▶ Directions for this task:
Please output the line containing "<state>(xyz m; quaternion" and all lines that follow it in the data below, exactly, with no pictures.

▶ Supplied information:
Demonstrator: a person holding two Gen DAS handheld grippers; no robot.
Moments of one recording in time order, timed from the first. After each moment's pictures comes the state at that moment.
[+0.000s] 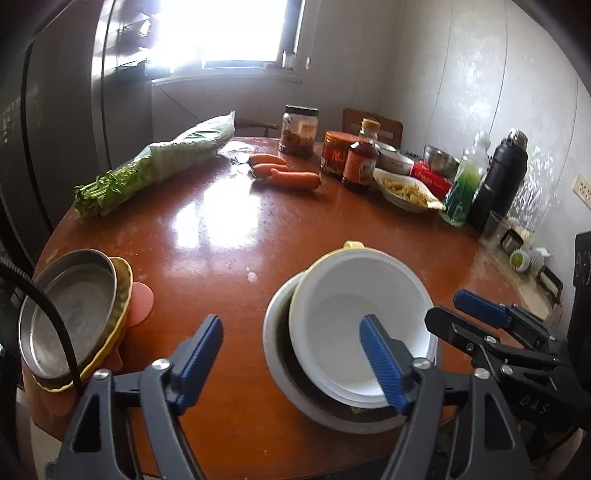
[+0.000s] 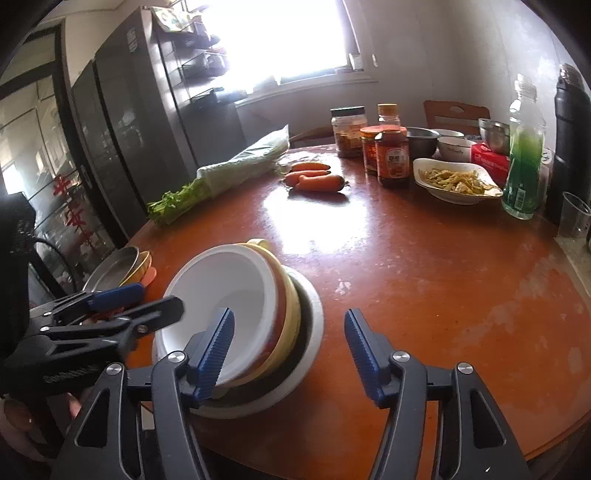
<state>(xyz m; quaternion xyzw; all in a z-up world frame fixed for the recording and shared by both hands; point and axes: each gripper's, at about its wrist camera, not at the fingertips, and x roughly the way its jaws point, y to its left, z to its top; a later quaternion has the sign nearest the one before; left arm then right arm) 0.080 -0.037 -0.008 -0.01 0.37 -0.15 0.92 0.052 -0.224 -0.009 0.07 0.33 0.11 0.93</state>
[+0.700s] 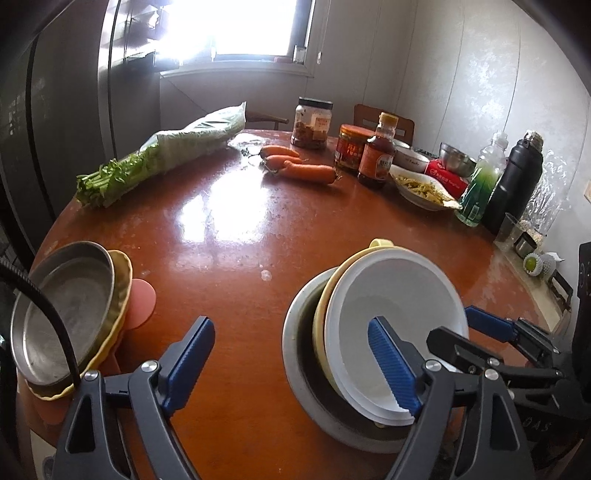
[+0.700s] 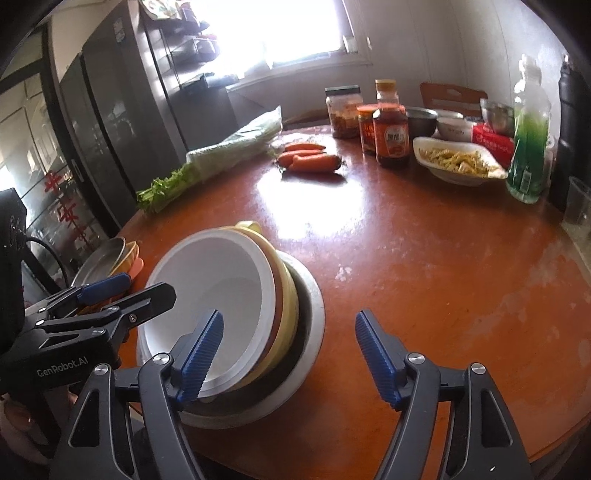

▶ Solution to this problem:
<state>(xyz m; quaternion xyzw; all in a z-up world frame fixed for the recording and shared by both hands; point and axes: each gripper's, at about its wrist camera, not at the fingertips, and x roughly the way its jaws point, y to its left, z to its top; a later quaternion has the sign nearest the one before; left arm then right arm) 0.080 -0.037 -0.008 -0.01 0.37 -0.15 0.92 0.052 -0.224 -0.009 0.07 0.33 0.11 0.93</state>
[+0.700s] 
[+0.700s] 

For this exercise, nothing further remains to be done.